# DENSITY BASED SPATIAL CLUSTERING OF APPLICATIONS WITH NOISE
**File:** DBSCAN.ipynb

**Course:** Data Science Foundations: Data Mining in Python

# IMPORT LIBRARIES

In [None]:
import pandas as pd                               # For dataframes
import matplotlib.pyplot as plt                   # For plotting data
import seaborn as sns                             # For plotting data
from sklearn.cluster import DBSCAN                # For DBSCAN
import numpy as np                                # For various computations
from sklearn.preprocessing import StandardScaler  # For standardizing data    
from sklearn.neighbors import NearestNeighbors    # For nearest neighbors

# LOAD AND PREPARE DATA
Read the `penguins.csv` file from the `data` directory in variable `df`. Keep all features in variable `df` and store the class variable in `y`. Also, standardize the data so each variable has a mean of zero and unit variance (i.e., variance and standard deviation of one).

In [None]:
# Reads the .csv file into variable df
df = pd.read_csv('data/penguins.csv')

# Separates the class variable in y
y = df.y

# Removes the y column from df
df = df.drop('y', axis=1)

# Standardizes df
df = pd.DataFrame(
    StandardScaler().fit_transform(df),
    columns=df.columns)

# Displays the first 5 rows of df
df.head()

# DBSCAN: CLUSTERING DATA
There are two steps for running DBSCAN. In the first step, we'll determine the parameter values and in the second step, we'll fit the model to data.

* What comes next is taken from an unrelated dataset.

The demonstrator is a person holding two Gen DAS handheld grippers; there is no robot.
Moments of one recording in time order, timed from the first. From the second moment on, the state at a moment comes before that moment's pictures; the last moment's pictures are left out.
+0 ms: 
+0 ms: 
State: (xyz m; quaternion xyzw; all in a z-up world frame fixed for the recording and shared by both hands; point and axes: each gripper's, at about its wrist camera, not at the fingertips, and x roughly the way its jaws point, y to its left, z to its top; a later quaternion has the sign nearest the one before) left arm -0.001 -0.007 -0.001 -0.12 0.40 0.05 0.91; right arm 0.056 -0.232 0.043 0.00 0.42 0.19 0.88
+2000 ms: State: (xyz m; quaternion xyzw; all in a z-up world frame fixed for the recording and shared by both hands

## Step 1: Determine the Parameters
For DBSCAN clustering, we need two parameters:
- `min_samples`: Minimum number of neighboring points for clustering. 
- `eps`: Epsilon neighborhood radius

To find the optimal value of `eps`, we'll construct a plot of distances of `min_samples` (variable `k` in code below) nearest neighbors and look for a pronounced bend, also called a "knee." The code below uses the `NearestNeighbors` object to find the distances and plots them.

In [None]:
k = 7

# Fits a NearestNeighbors object to df
nn = NearestNeighbors(n_neighbors=k) \
    .fit(df)

# Finds the distance of k closest neighbors
dist, ind = nn.kneighbors(df)

# Sorts the distances
dist = np.sort(dist, axis=0)[:,1]

# Plots the distances
plt.plot(dist)

# Draws a horizontal line at the bend
plt.axhline(y=.6, color='red', ls='--')


## Step 2: Fit the Model
Create a DBSCAN object with the parameters found and visualize the clusters. Each point is colored according to its actual label. For comparison, each instance is drawn with a marker according to the label found by the clustering algorithm.

In [None]:
# Fits a DBSCAN object to df
db=DBSCAN(eps=0.6, min_samples=k) \
    .fit(df)

# Creates a scatter plot to visualize the clusters
sns.scatterplot(
    x='bill_length_mm', 
    y='bill_depth_mm',
    data=df, 
    hue=y,
    style=db.labels_,
    palette=['orange', 'green', 'blue'])

# CLEAN UP

- If desired, clear the results with Cell > All Output > Clear. 
- Save your work by selecting File > Save and Checkpoint.
- Shut down the Python kernel and close the file by selecting File > Close and Halt.